Another savory breakfast recipe? I clearly just can’t contain myself. Savory breakfasts are under-rated and there are just too many good recipes for me to stop. Recently there has been a trend in eating oatmeal. And we’re not talking the dinosaur egg oatmeal that I ate as a kid (although I loved that stuff), we’re talking normal oats. All over pinterest you can find recipes for overnight oats. I’ve tried several of these and many are delicious, but I got tired of the sweet combinations of oats, and wanted to try making them savory! Which meant I could of course pair them with all kinds of yummy vegetables.
To make the oatmeal “savory” I’ve cooked it in chicken broth. Vegetable broth can be used as well if you are vegetarian or if thats what you have on hand. The oatmeal soaks up that flavor giving it a delicious, salty taste. If you want the oatmeal to have a more subtle salty flavor then you can do half chicken broth, half water. Adapt it however you want. Also, I only cook 1/3 cup dry oatmeal for this recipe. Most oatmeal recipes for a single serving call for 1/2 cup dry oatmeal, but I find that for me its a little much. So, I like closer to 1/3 cup, but if you like more, cook more. The liquid needed is just twice the amount of oatmeal used.
As far as the vegetables go, they are flexible as well. They can be substituted for whatever you have on hand or whatever you prefer.
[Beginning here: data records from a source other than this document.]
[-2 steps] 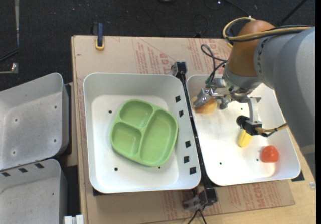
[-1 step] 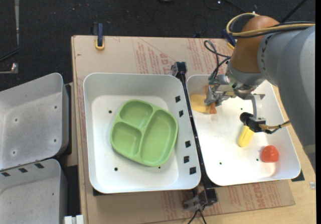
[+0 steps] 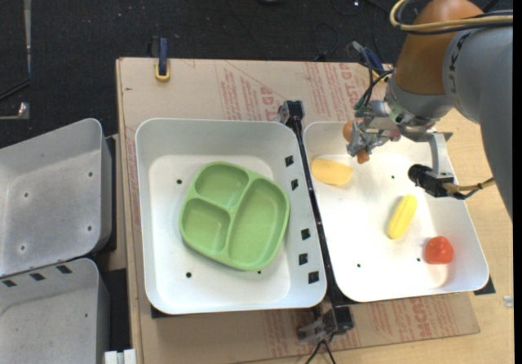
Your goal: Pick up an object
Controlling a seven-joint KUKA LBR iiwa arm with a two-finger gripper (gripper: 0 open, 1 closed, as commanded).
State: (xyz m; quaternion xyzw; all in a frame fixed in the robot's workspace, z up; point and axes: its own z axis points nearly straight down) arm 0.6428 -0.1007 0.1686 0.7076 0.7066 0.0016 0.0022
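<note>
The arm (image 3: 457,52) reaches in from the right, wrist bent down over the right bin's (image 3: 465,281) far edge. Its gripper (image 3: 360,144) hangs at the far left corner, fingers pinching a small orange object (image 3: 352,130). Just beside it lies a pale yellow piece (image 3: 332,171); a corn cob (image 3: 400,216) sits mid-bin, a tomato (image 3: 438,250) near the right edge. The left bin (image 3: 155,215) carries a green tray (image 3: 235,215).

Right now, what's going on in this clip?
A grey KUKA arm reaches in from the right, its gripper over the far left part of the right bin. It hangs just behind a pale yellow rounded object. A small orange thing sits at its tip; whether it is gripped cannot be told. A yellow corn cob and a red item lie nearer the front of that bin. The left bin holds a green divided plate.
</note>
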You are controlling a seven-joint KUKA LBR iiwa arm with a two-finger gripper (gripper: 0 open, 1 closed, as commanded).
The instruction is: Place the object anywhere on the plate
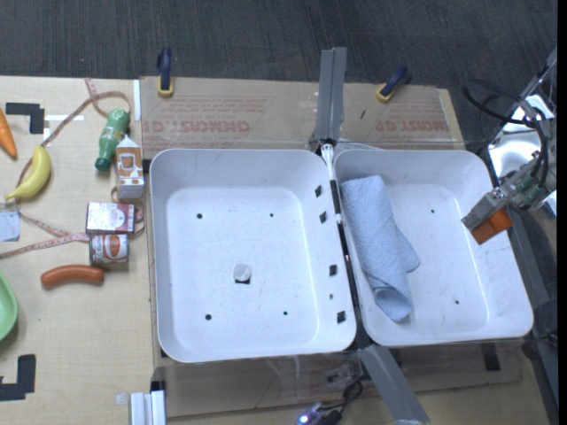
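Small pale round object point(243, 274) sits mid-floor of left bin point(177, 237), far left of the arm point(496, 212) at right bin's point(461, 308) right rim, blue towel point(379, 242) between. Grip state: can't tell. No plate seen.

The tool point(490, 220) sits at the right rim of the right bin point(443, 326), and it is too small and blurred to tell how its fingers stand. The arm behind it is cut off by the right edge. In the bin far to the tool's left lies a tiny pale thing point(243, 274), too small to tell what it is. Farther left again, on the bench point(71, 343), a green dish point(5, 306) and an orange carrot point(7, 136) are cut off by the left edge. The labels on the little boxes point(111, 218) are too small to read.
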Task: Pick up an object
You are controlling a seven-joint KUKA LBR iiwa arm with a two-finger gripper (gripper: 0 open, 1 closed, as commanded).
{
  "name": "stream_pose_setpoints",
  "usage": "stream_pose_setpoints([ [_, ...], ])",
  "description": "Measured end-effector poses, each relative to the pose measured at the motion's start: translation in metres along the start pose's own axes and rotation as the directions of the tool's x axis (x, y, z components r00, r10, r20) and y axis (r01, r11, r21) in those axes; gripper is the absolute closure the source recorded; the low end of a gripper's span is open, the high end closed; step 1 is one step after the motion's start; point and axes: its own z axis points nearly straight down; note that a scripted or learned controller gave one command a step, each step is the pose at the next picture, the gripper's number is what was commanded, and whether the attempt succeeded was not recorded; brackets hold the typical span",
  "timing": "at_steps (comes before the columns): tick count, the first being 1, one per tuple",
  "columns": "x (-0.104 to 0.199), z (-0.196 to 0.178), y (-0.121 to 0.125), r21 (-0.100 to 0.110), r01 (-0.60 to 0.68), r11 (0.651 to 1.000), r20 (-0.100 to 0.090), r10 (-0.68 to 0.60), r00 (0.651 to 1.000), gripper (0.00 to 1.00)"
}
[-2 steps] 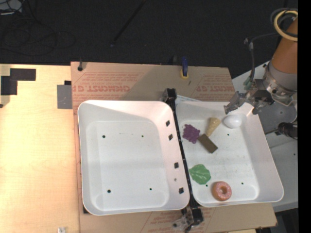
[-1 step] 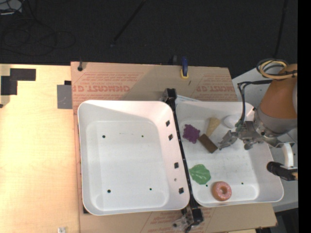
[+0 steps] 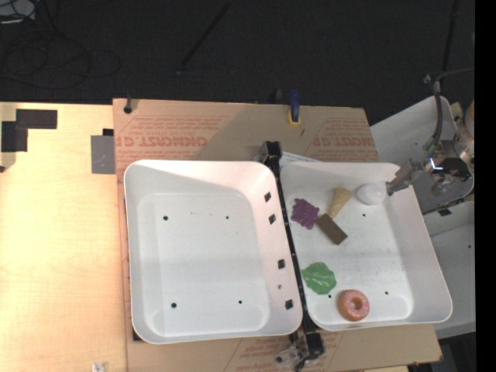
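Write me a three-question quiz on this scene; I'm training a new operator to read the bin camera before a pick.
1. True or false: the pink doughnut lies in the left bin.
2. Which item lies nearest the divider between the bins? A) white ball B) purple grapes C) pink doughnut
3. Fill in: the brown block touches the lower end of the ____.

Key
1. False; it lies in the right bin, near its front edge.
2. B
3. Cone
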Motion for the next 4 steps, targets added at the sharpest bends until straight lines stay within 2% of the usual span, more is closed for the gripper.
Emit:
stream_pose_setpoints([
  [1, 0.000, -0.002, -0.001, 0.011, 0.000, 1.000, -0.003, 0.000, 1.000, 1.00],
  [2, 0.087, -0.080, -0.013, 0.004, 0.008, 1.000, -0.005, -0.007, 1.000, 1.00],
  [3, 0.077, 0.008, -0.082, 0.022, -0.003, 1.000, -0.007, 0.003, 1.000, 1.00],
  [4, 0.141, -0.115, -0.094, -0.001, 0.008, 1.000, -0.005, -0.008, 1.000, 1.00],
])
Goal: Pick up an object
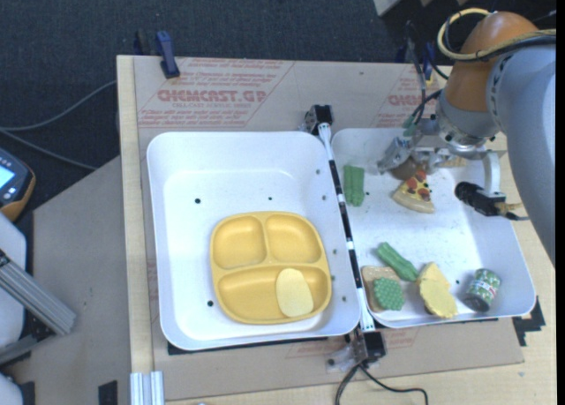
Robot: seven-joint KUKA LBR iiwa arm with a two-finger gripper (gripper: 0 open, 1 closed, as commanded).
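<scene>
The arm comes in from the upper right of the frame, its gripper (415,158) low over the upper part of the right bin (494,236), just above a pizza slice toy (414,193); whether it is apart or together cannot be told. In the same bin a green strip (354,184) lies near the left wall, and along the lower edge sit a green pod (397,262), a green waffle piece (387,292), a yellow wedge (436,290) and a small green can (482,288). The left bin (177,218) holds a yellow divided plate (256,253) with a pale oval (295,293) in its lower compartment.
</scene>
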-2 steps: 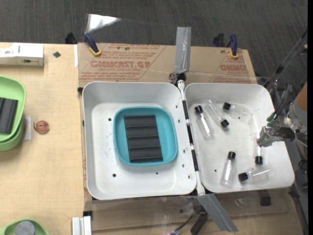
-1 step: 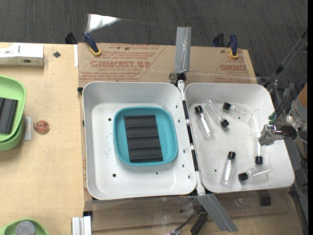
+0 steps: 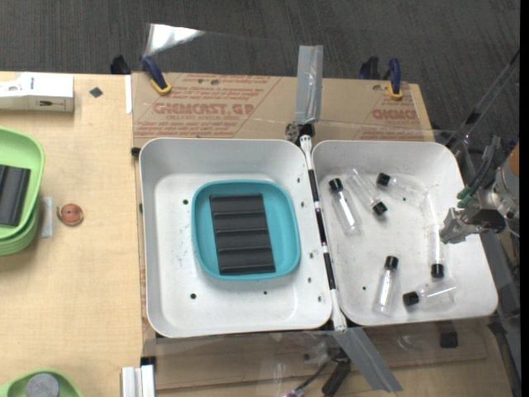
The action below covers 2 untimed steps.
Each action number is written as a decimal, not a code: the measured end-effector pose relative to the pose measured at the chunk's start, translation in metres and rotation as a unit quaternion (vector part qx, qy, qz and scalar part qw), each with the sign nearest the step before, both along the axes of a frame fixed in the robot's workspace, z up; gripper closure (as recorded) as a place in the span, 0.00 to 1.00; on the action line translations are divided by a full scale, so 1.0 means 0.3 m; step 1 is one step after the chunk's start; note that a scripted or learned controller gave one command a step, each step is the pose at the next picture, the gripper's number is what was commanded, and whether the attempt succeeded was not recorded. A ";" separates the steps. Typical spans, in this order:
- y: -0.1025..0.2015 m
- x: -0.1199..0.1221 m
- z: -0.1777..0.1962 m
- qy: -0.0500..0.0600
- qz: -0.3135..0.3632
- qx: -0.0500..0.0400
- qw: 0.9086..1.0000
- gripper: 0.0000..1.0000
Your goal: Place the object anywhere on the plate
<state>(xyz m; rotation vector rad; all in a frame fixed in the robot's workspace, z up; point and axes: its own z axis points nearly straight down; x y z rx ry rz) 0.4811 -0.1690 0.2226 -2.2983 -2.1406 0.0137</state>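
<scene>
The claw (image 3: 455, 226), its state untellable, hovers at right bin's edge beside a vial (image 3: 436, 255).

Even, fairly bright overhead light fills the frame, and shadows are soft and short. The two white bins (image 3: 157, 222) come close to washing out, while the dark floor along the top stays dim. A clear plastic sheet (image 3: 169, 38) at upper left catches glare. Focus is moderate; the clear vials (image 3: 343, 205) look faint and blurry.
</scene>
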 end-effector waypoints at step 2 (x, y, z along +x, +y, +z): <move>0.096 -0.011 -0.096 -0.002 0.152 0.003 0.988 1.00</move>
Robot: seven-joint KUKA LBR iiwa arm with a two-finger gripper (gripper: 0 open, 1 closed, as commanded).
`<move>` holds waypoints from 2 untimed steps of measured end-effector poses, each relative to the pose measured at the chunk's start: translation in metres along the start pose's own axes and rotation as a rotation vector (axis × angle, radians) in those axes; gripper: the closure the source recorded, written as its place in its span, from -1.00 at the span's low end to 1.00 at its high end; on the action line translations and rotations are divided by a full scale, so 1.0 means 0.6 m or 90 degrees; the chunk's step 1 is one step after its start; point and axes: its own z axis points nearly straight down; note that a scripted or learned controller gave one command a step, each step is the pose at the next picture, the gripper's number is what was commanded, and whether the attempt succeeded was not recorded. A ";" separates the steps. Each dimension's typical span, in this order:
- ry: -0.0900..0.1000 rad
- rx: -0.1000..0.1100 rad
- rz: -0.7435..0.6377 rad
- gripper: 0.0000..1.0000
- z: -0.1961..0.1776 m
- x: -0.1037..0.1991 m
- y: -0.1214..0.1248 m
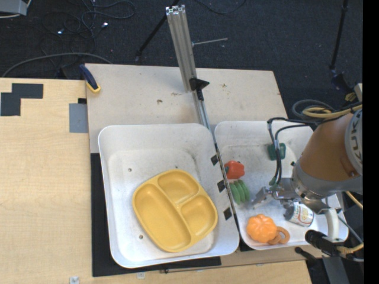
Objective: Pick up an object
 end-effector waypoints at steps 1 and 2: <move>0.000 -0.004 0.000 -1.00 0.040 -0.001 0.002; 0.001 -0.008 0.002 1.00 0.020 -0.001 0.006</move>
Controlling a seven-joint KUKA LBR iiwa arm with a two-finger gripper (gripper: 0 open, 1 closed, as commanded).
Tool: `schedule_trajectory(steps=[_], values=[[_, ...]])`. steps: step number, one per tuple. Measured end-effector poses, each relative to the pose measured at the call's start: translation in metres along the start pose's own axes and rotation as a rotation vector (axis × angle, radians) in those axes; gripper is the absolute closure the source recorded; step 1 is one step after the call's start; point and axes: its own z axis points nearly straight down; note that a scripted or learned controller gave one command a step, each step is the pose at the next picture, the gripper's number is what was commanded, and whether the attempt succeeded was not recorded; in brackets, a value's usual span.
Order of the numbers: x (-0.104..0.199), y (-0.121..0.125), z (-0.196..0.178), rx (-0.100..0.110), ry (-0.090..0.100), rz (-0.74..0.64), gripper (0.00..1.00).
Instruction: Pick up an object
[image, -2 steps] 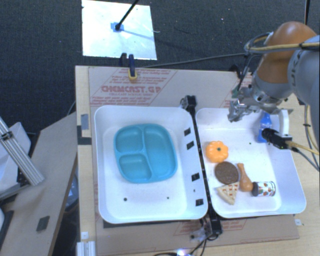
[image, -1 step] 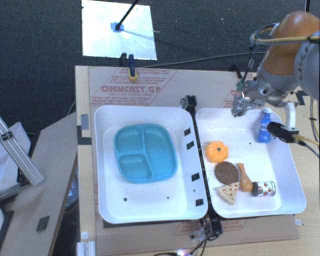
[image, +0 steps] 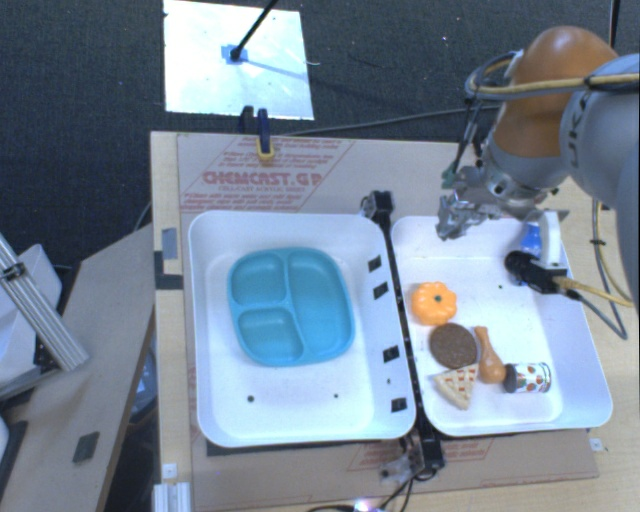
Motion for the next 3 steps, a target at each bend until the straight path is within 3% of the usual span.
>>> schedule_trajectory(steps=[3], values=[[0.155, -0.069, -0.011, 0.001, 0.002, -0.002, 1.00]])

I love zucchini and it sneaks its way into my breakfast often, which is ironic considering the fact that my least favorite food in preschool – elementary school was zucchini/yellow squash. I. Hated. It. On my first day of kindergarten this hatred let me bond with my teacher because she hated zucchini and so did I. My parents, being the good parents they are, would make us kids at least try all of the food on our plate, and we weren’t allowed to leave the dinner table until we did. This worked out quite well seeing as none of us are picky now, and few of us were picky when we were young. But when I was young I hated this rule, solely for the reason of zucchini. I remember sitting at the table for way too long, using every excuse I could to leave the table without touching that nasty green and yellow stuff that took up way too much of my plate. When I eventually prepared to take a bite I would drench the zucchini in barbecue sauce to try to mask the taste. My brother one time asked me, “would you like some zucchini with that barbecue sauce?”, and he was probably not exaggerating too much. Then when I would finally put it in my mouth I would make myself gag as I forced it down. Maybe I thought the more dramatic the experience was the less likely my parents were to make me try it the next time? Thankfully, much to my parents strength, they didn’t budge. And eventually I began to like zucchini. I even began to love it. Now I eat it several times a week. If that isn’t a miracle I’m not sure what is.
So if you have children that are picky, let this story be a story of hope. Even if your child is drenching their hated food in barbecue sauce, even if your child is gagging as they make the food go down, one day they might learn to love it.
In the meantime, make this dish. It will not disappoint.
- 1/3 cup oatmeal
- 2/3 cup chicken broth (vegetable broth works fine too)
- 1 tbsp chopped cilantro
- 1 egg
- 1/2 cup zucchini, thinly sliced
- 1/2 cup cherry tomatoes
- 1/2 an avocado
- parmesan cheese
- salt and pepper
Bring the chicken broth to a boil in a small sauce pan. Once boiling, add the oatmeal, reduce heat to medium-low, and let simmer for 6-8 minutes.
Meanwhile, cook zucchini in a frying pan until done. I like to leave mine until it gets a slight brown, giving it some texture. Cook egg in whatever way you prefer.
To assemble, put oats on the bottom of the bowl. Place vegetables and egg around/on top of oatmeal, and top with parmesan cheese, salt and pepper.